2016年9月15日星期四

Hypertension of Polycystic Kidney Disease (PKD)

Polycystic Kidney Disease (PKD) belongs to hereditary Kidney Disease, kind of congenital abnormality. Cysts of Polycystic Kidney Disease (PKD) are mainly caused by eccyliosis of renal parenchyma and renal structure, with different involvement of each kidney. These cysts compress surrounding healthy renal tissue, which can cause renal ischemia and anoxia as well as low renal perfusion. Then Hypertension of Polycystic Kidney Disease (PKD) happens, which means that Polycystic Kidney Disease (PKD) patients begin to suffer from Hypertension.

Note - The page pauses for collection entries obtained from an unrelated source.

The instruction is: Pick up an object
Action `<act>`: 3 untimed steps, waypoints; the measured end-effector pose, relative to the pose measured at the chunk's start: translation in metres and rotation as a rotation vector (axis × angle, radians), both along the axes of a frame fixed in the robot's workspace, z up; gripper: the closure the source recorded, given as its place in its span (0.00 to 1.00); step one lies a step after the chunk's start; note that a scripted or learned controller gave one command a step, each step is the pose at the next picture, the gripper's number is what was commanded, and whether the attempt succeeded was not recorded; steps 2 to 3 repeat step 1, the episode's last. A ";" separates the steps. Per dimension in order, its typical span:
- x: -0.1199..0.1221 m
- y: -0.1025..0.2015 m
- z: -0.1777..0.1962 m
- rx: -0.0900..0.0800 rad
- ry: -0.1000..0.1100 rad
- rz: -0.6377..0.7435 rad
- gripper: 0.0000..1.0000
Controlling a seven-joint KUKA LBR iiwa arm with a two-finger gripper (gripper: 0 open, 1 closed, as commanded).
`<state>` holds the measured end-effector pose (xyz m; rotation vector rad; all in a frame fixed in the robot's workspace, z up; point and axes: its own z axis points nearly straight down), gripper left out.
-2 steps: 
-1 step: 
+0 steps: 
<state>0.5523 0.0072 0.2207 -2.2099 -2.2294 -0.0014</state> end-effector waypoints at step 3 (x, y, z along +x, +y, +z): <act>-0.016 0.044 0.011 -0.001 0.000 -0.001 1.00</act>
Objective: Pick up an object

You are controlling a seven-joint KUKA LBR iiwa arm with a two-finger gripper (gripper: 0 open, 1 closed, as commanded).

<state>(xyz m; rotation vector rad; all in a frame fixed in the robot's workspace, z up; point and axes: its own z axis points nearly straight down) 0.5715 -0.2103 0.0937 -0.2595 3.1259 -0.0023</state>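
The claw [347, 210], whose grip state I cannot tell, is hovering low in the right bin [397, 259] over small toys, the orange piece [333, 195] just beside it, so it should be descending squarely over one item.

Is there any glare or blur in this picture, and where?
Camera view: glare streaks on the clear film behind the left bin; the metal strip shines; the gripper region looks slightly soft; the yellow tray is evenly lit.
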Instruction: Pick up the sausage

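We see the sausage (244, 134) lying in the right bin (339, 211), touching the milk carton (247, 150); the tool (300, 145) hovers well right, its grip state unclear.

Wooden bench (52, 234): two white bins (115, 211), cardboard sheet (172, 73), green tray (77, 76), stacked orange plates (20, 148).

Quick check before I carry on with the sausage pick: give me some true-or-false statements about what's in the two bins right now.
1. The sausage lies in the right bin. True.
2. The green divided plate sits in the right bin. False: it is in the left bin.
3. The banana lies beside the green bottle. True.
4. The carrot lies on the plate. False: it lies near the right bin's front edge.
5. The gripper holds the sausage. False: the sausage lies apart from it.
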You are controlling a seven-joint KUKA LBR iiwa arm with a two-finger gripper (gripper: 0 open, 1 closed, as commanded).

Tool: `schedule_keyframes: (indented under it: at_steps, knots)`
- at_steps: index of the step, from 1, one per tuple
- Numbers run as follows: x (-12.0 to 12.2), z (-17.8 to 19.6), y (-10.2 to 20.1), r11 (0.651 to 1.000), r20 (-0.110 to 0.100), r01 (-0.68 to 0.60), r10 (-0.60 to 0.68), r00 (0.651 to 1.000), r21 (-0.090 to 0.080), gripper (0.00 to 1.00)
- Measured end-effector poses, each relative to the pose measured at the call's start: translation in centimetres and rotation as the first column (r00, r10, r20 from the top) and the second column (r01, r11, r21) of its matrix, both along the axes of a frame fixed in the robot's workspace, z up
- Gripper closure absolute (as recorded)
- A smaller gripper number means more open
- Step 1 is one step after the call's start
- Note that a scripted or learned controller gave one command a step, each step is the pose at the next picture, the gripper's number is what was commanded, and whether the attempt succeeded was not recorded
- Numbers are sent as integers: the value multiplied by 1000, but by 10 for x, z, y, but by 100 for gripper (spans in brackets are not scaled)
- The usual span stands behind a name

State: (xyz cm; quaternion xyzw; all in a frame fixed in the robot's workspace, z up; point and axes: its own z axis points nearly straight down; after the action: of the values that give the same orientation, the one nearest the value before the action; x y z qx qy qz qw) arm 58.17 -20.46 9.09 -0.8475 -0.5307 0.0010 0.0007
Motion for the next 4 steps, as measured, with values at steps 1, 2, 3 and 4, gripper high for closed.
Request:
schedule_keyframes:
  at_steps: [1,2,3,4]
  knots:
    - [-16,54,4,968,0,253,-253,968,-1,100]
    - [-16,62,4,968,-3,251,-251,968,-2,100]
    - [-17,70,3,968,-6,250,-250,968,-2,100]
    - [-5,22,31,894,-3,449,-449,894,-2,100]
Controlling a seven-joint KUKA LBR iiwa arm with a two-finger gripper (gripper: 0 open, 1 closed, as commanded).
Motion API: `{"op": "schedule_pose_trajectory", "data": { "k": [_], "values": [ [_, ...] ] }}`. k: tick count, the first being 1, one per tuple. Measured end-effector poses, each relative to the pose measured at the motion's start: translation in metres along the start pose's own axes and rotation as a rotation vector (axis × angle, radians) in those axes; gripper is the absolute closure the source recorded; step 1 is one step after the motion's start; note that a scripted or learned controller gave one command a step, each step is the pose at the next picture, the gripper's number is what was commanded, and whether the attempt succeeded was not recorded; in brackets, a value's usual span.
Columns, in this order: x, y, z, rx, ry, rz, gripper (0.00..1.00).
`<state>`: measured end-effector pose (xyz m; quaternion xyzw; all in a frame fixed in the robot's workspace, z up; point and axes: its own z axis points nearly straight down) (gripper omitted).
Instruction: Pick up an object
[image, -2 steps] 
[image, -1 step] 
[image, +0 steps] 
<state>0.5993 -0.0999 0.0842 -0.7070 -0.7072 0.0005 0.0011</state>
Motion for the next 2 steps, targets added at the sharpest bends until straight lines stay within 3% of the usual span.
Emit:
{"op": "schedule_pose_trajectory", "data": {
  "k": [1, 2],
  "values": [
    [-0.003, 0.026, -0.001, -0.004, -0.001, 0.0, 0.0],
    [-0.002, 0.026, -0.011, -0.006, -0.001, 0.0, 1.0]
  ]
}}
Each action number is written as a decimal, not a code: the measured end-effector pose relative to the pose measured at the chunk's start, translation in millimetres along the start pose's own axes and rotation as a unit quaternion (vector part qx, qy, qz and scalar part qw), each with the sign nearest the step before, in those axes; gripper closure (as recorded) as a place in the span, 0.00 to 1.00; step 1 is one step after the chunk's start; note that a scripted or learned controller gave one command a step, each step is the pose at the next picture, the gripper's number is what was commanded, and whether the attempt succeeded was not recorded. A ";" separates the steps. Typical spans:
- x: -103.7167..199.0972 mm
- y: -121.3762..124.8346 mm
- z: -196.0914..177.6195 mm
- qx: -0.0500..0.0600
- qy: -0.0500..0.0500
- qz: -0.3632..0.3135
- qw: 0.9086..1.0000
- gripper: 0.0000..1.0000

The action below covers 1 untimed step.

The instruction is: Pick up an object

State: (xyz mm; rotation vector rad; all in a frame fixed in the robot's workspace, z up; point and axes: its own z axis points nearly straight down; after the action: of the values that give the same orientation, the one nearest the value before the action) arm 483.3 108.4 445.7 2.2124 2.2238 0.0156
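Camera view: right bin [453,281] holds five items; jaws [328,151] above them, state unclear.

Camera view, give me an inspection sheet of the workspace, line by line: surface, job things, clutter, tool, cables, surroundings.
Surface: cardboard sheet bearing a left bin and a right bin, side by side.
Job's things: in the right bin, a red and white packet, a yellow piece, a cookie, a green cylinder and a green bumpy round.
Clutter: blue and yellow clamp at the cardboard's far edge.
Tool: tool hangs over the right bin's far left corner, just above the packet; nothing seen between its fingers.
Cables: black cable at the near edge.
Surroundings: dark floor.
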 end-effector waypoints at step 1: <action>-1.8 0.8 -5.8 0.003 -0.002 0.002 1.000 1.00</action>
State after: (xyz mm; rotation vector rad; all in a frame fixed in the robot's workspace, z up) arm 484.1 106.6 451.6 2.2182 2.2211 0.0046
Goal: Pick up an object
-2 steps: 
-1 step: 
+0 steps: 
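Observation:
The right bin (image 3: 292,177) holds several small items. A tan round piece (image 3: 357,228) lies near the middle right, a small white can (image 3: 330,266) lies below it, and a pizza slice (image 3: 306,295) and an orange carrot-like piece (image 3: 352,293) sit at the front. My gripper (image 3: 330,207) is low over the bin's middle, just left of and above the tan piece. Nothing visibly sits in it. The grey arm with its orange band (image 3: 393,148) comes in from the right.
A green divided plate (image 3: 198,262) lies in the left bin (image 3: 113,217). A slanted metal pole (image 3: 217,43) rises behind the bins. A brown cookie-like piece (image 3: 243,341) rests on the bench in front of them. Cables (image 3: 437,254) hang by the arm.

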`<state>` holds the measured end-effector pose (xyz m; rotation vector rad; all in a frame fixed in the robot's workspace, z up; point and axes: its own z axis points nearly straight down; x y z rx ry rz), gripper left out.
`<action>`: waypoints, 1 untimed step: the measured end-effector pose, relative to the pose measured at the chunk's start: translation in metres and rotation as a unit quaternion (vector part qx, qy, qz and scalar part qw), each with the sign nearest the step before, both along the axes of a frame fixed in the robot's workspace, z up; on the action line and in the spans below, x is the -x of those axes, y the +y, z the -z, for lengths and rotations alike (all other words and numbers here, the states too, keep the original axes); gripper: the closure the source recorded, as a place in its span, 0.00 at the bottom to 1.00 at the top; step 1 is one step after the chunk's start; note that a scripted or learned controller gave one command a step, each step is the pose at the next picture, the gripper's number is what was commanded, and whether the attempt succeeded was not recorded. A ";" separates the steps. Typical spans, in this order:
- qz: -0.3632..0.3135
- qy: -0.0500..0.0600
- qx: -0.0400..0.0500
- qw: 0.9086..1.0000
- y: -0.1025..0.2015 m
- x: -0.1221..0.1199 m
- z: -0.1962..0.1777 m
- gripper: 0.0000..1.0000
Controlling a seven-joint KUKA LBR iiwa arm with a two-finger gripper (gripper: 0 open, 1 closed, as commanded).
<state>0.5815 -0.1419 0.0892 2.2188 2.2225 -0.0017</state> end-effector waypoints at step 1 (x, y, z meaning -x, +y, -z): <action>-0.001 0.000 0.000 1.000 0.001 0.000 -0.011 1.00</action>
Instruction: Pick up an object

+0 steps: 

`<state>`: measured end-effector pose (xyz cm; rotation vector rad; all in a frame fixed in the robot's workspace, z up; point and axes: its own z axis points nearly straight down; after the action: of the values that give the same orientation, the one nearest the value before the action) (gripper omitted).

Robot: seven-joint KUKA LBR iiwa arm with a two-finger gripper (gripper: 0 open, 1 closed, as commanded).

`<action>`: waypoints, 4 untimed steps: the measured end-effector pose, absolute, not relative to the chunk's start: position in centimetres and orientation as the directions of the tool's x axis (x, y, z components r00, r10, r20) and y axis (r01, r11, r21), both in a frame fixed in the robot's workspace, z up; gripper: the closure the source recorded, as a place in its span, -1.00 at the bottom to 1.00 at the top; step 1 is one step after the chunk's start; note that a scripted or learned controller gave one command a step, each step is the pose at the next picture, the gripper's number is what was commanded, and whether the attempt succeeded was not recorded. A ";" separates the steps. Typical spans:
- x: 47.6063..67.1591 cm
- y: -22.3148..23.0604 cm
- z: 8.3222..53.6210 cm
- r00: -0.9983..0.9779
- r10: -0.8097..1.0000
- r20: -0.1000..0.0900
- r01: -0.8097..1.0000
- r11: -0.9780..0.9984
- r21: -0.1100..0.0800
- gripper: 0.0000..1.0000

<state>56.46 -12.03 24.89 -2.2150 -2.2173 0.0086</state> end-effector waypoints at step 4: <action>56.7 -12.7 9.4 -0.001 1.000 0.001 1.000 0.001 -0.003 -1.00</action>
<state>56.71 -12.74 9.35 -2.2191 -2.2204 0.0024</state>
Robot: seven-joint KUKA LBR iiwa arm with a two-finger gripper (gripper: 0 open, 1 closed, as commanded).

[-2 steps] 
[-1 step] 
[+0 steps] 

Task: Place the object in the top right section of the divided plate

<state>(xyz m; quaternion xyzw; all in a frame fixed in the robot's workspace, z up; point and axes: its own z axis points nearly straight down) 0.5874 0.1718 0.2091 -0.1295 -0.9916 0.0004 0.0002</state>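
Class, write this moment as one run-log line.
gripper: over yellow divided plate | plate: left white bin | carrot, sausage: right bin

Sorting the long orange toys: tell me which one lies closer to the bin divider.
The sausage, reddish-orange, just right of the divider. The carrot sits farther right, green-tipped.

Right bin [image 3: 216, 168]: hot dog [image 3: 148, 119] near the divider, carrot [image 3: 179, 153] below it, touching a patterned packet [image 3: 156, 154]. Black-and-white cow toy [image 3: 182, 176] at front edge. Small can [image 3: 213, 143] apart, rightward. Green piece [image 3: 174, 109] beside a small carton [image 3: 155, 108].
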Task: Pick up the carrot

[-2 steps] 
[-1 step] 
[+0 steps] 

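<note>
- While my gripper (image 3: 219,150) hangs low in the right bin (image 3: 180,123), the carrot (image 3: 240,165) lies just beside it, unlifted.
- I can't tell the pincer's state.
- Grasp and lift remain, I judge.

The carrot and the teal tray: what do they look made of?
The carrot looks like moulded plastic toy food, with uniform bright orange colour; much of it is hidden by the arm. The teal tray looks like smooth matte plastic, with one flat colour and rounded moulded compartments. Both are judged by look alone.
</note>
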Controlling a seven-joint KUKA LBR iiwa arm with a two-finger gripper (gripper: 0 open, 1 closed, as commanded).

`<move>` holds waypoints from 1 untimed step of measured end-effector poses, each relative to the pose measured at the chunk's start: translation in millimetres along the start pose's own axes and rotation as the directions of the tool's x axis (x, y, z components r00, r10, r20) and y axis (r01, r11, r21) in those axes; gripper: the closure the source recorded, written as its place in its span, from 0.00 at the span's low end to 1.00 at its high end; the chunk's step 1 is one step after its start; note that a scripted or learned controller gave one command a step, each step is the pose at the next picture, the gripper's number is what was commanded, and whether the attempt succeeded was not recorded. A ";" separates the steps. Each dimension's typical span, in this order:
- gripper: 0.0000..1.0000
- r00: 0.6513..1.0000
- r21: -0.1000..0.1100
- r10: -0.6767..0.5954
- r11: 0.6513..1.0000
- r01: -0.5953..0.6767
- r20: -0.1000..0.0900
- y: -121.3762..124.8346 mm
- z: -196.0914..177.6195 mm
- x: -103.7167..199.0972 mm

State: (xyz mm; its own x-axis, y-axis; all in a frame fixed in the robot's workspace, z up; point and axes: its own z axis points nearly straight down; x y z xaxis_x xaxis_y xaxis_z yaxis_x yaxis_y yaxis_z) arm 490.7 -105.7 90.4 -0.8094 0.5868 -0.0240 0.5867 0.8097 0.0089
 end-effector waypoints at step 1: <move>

Through observation, many grapelike cysts with different sizes spread over the whole renal tissue, and the volume of cysts is much larger than the volume of renal parenchyma. Kidney enlarges obviously and light yellow liquid can be found in cyst at kidney section. Due to internal bleeding, liquid color may be red or brown, contenting tiny protein, chloride, cholesterin and light urea. Cysts may be open to each other, but isolated with renal pelvis. Cystic pressure on renal tissue can cause renal tubule atrophy and sclerosis, damage glomerulus and renal function. Besides, these cysts also compress kidney blood vessels, reducing local blood flow. Therefore, there will be a high concentration of angiotensin with shrunk blood vessel, leading to Hypertension. In some degree, it is a vicious circle between Hypertension and renal function injury.


Based on the above, generally, once Polycystic Kidney Disease (PKD) patients get Hypertension, it means that renal function is about to decline or has already been damaged. For this reason, patients should pay more attention on controlling Hypertension.